[WHAT THE TASK ASKS] Scan the listing below and copy every line holding "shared".

+===+

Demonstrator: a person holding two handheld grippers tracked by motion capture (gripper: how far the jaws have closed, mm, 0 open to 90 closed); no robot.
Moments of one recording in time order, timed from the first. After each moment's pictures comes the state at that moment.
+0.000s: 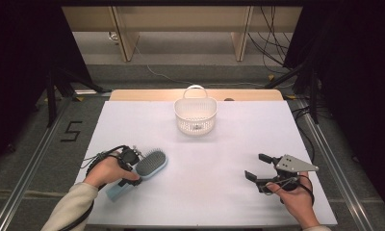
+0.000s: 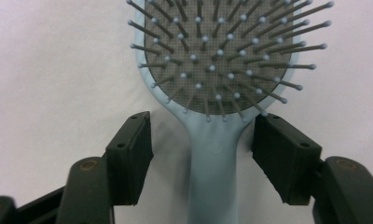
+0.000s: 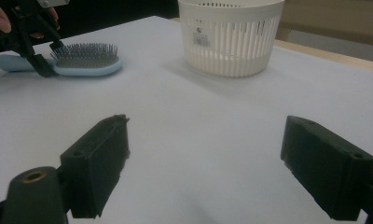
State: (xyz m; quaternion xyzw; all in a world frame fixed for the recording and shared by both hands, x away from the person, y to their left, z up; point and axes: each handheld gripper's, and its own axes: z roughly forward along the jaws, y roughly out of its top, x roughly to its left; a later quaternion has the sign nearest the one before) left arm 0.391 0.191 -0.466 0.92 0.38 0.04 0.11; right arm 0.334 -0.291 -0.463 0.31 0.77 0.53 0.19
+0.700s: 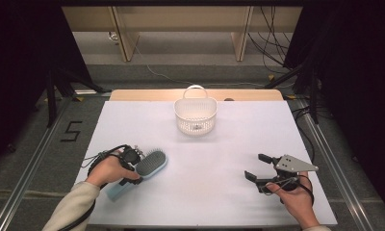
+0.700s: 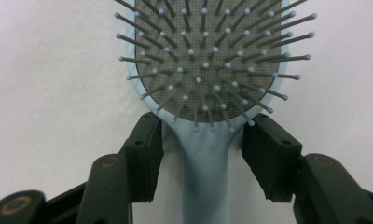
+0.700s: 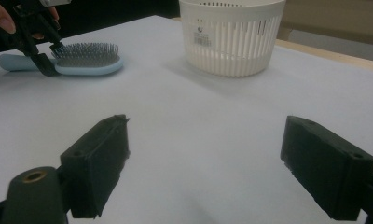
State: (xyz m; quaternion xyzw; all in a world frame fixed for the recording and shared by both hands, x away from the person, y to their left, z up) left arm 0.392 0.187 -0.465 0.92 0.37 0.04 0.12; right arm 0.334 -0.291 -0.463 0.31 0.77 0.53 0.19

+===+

[RESPONSE AREA]
State: (xyz m; quaternion xyzw; all in a world frame fixed for the recording and shared by both hands, x away from the person, y to their left, z up; point and axes: each handheld gripper's, and its own axes: z roughly forward along the jaws, y roughly out of its top, x roughly to its left; a later quaternion has the sign nearest the one before) left arm 0.391 0.191 -0.466 0.92 0.38 0.04 0.11; right arm 0.334 -0.291 -0.463 0.31 0.77 0.53 0.19
State: (xyz m; quaternion xyzw; all in a world frame fixed for the recording and shared by both hands, x away from the person, y to their left, z up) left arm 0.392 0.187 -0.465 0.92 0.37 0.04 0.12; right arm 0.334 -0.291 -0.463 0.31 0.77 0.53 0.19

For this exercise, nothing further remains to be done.